1. Aux termes de l'article L. 911-7 du code de justice administrative : " En cas d'inexécution totale ou partielle ou d'exécution tardive, la juridiction procède à la liquidation de l'astreinte qu'elle avait prononcée. Sauf s'il est établi que l'inexécution de la décision provient d'un cas fortuit ou de force majeure, la juridiction ne peut modifier le taux de l'astreinte définitive lors de sa liquidation. Elle peut modérer ou supprimer l'astreinte provisoire, même en cas d'inexécution constatée. " Aux termes de l'article L. 911-6 du même code : " L'astreinte est provisoire ou définitive. Elle doit être considérée comme provisoire à moins que la juridiction n'ait précisé son caractère définitif. Elle est indépendante des dommages et intérêts ". Aux termes de l'article R. 921-7 du même code : " Lorsqu'à la date d'effet de l'astreinte prononcée par le tribunal administratif ou la cour administrative d'appel, cette juridiction constate, d'office ou sur la saisine de la partie intéressée, que les mesures d'exécution qu'elle avait prescrites n'ont pas été prises, elle procède à la liquidation de l'astreinte dans les conditions prévues aux articles L. 911-6 à L. 911-8. Lorsqu'il est procédé à la liquidation de l'astreinte, copie du jugement ou de l'arrêt prononçant l'astreinte et de la décision qui la liquide est adressée au ministère public près la Cour de discipline budgétaire et financière ".

2. Il résulte d'une attestation du Siao de l'Isère- Fondation Georges Boissel versée dans le dossier n° 2305022 qu'à la suite de l'ordonnance rendue dans ce dossier, une place en hébergement d'urgence sur Bourgoin-Jallieu a été proposée le 4 août 2023 que l'intéressé a refusée car il ne souhaitait pas s'éloigner de Grenoble où reside un ami. Si aux termes d'une attestation du Secours Catholique de l'Isère en date du 29 septembre 2023, il est précisé que M. A est accompagné par ce dernier depuis la fin du mois d'avril 2023, qu'il a des soucis de santé importants qui nécessitent des rendez-vous réguliers à l'hôpital de Grenoble et au centre départemental de santé à Grenoble, il n'est fait état d'aucune circonstance qui empêcherait le suivi de l'intéressé au centre Hospitalier Pierre Oudot de Bourgoin-Jallieu. L'allégation selon laquelle le centre d'hébergement de Bourgoin-Jallieu n'est pas adapté pour un jeune mineur sans ressource est dépourvue de toute précision. Enfin, il n'est fait état d'aucune circonstance qui empêcherait la scolarisation du requérant à Bourgoin-Jallieu. Par suite, l'ordonnance n° 2305022 du 16 août 2023 par laquelle le juge des référés a prononcé une astreinte à l'encontre de l'Etat s'il ne justifiait pas avoir, au plus tard le 18 août 2023 pris les mesures permettant à M. A de bénéficier d'un hébergement d'urgence, avait été exécutée, malgré la saturation des dispositifs d'accueil, dès le 4 août 2023, avant même l'introduction de la demande de liquidation d'astreinte le 11 septembre 2023. Il en résulte que les conclusions de M. B A tendant à la liquidation de l'astreinte prononcée par l'ordonnance du 16 août 2023 (n° 2305022) doivent être rejetées. Il y a lieu, également, dans ces circonstances, de rejeter les conclusions tendant à l'augmentation du taux de l'astreinte et à la condamnation de l'Etat au versement à Me Vigneron de la somme de 2 000 euros au titre des dispositions combinées de l'article L. 761-l du code de justice administrative et de l'article 37 de la loi du 10 juillet 1991.

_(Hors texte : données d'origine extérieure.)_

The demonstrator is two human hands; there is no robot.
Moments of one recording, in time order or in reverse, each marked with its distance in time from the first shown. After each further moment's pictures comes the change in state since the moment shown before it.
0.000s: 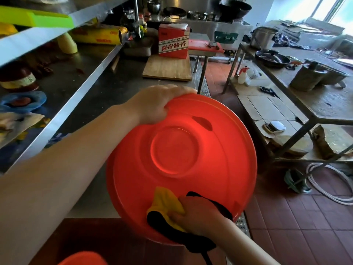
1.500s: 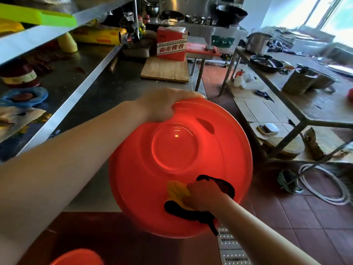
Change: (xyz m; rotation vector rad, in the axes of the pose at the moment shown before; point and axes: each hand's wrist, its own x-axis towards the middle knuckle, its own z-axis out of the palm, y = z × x) left_hand 0.001 0.023 0.003 0.030 -0.075 0.003; right_hand 0.020 0.031 -0.014 -0.417 -0.027 0.124
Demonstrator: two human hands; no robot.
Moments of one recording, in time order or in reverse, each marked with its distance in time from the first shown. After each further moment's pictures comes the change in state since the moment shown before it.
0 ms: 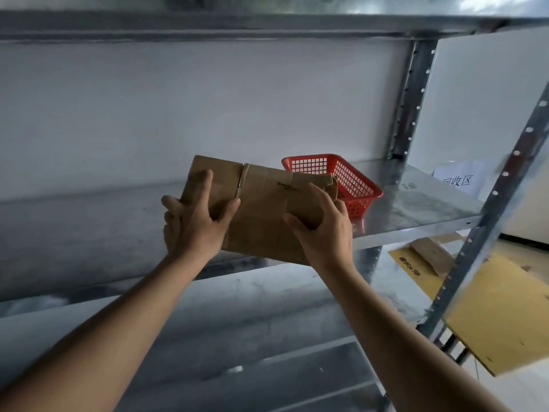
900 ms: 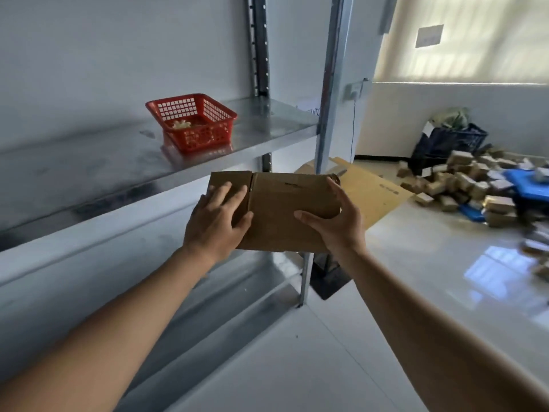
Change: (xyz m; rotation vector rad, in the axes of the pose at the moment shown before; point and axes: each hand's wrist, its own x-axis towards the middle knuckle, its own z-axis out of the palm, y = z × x) left_hand -0.223 0.109 0.063 -0.025 -0.423 0.724; right_hand -0.184 0.110 -0.237 -0.042 0.209 0.350
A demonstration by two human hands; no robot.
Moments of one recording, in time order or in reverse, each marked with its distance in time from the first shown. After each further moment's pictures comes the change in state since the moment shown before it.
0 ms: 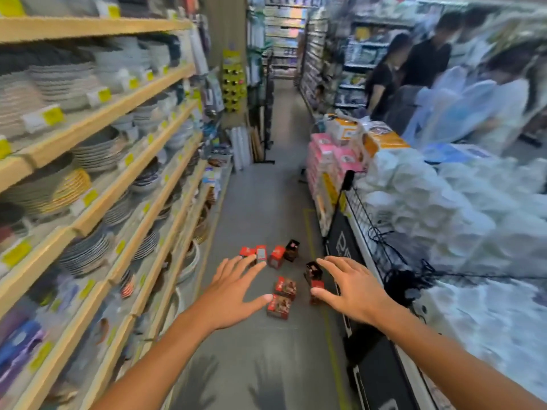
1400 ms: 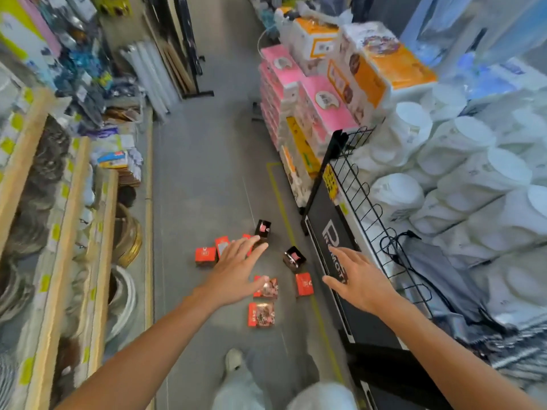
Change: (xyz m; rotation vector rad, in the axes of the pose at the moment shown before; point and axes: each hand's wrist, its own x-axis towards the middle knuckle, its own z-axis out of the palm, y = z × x) left_hand 0.576 -0.163 0.094 -0.113 -0.273 0.229; right_hand 0.422 0.255 0.113 0.178 -0.269 0.438
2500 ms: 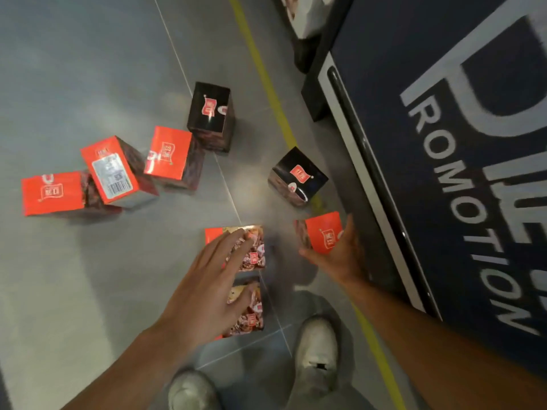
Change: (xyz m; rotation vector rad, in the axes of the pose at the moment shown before) left_hand 0.271 -0.251 0.551 -0.122 -0.107 0.040; right_hand 0.388 0.185 0.643 0.549 -0.011 0.734
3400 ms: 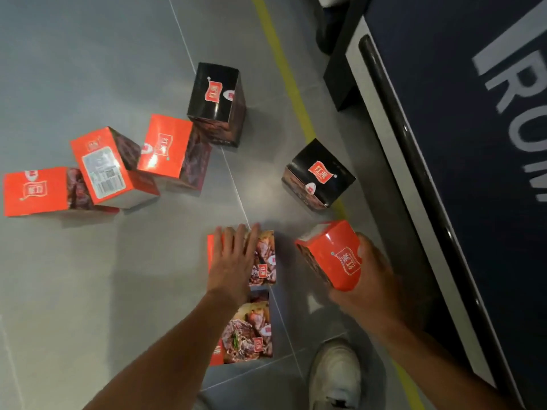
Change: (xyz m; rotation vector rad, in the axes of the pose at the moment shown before) left_hand 0.085 -0.068 0.140 0.613 -0.235 -0.277; right_hand -0.008 0.021 0.002 -0.177 -0.076 -0.228
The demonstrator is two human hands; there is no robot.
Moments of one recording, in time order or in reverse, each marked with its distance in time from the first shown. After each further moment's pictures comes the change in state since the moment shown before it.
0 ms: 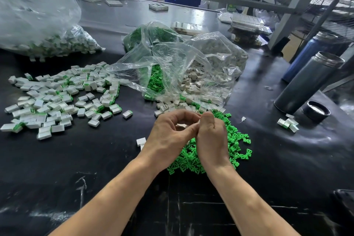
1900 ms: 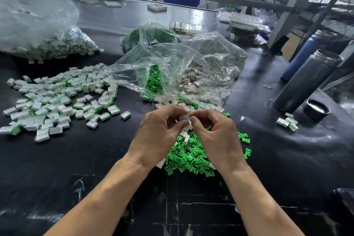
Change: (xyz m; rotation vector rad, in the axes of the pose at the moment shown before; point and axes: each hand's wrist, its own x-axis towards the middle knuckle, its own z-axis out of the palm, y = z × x) left_hand 0.006 -0.007 -0.020 0.470 0.119 0.127; right_hand 0.001 -0.008 -0.033 -0.277 -0.165 -0.271
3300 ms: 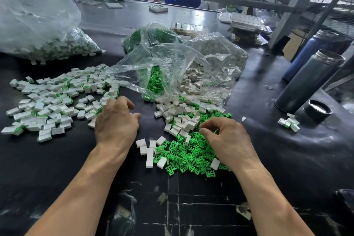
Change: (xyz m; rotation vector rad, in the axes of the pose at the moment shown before) left_hand 0.020 -0.033 -0.057 0.678 0.245 -0.320; right_hand 0.005 0.011 -0.025 -0.425 -0.110 0.223
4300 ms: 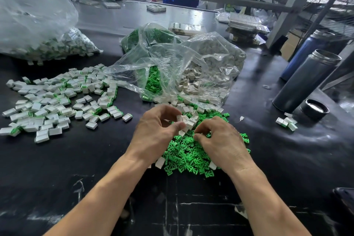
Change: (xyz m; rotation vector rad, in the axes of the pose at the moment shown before) left_hand -0.042 0.050 0.011 -0.773 -0.372 0.140; right_hand 0.000 -0.004 0.010 -0.160 -0.066 -0.040
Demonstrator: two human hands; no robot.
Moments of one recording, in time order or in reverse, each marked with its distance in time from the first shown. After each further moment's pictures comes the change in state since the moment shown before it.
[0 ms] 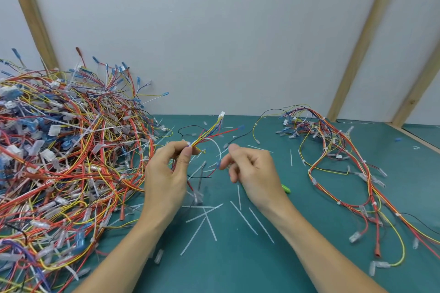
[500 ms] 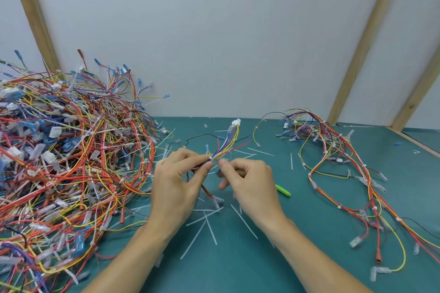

3. Dans les circonstances de l'espèce, il n'y a pas lieu, d'accorder l'aide juridictionnelle provisoire.

O R D O N N E

Article 1er : La requête présentée par M. A est rejetée.

Article 2 : La présente ordonnance sera notifiée à la délégation interministérielle à l'hébergement et à l'accès au logement, à Me Vigneron et à M. A.

Copie en sera adressée au préfet de l'Isère.

Fait à Grenoble, le 29 septembre 2023.

Le juge des référés,

C. Vial-Pailler

La greffière,

V. Joly

La République mande et ordonne au ministre des solidarités, de l'autonomie et des personnes handicapés en ce qui le concerne ou à tous commissaires de justice à ce requis en ce qui concerne les voies de droit commun contre les parties privées, de pourvoir à l'exécution de la présente décision.